■ Assigned task
Drop every picture, then transcribe the remaining data exactly.

■ Collected material
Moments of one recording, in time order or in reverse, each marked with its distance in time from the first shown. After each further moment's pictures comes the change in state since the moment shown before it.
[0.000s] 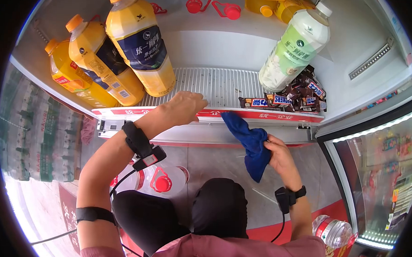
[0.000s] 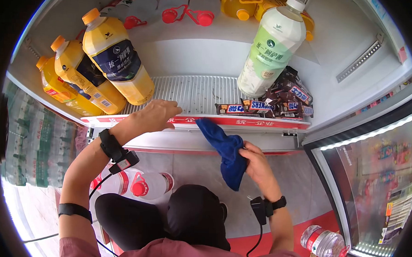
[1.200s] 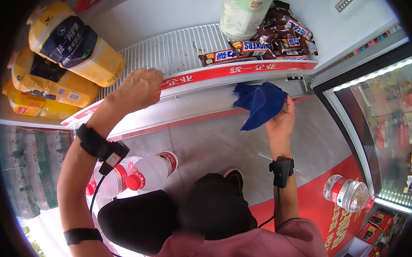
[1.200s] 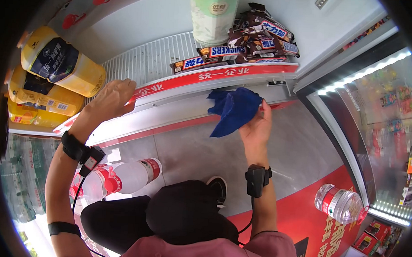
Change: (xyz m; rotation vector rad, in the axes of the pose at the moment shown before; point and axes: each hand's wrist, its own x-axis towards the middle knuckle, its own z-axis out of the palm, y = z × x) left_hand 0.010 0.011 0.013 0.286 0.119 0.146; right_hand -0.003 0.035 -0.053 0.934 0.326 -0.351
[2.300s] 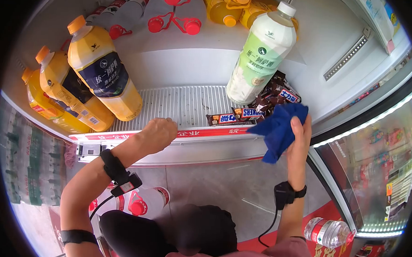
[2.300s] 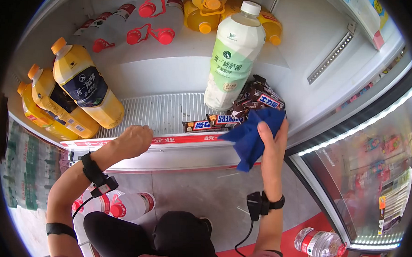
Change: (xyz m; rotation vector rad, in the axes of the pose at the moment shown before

■ Task response
Moments of one recording, in time order or in reverse, each marked with its distance in time from the first shown. After each further moment's pictures comes the change in state since the moment shown before it.
[0.000s] 
[0.000s] 
[1.200s] 
[1.200s] 
Change: (xyz m; rotation vector rad, in the axes of the pose at the moment shown before; point and axes: each hand's wrist, its own x-axis towards the middle knuckle, its own z-axis out of the palm, y = z × x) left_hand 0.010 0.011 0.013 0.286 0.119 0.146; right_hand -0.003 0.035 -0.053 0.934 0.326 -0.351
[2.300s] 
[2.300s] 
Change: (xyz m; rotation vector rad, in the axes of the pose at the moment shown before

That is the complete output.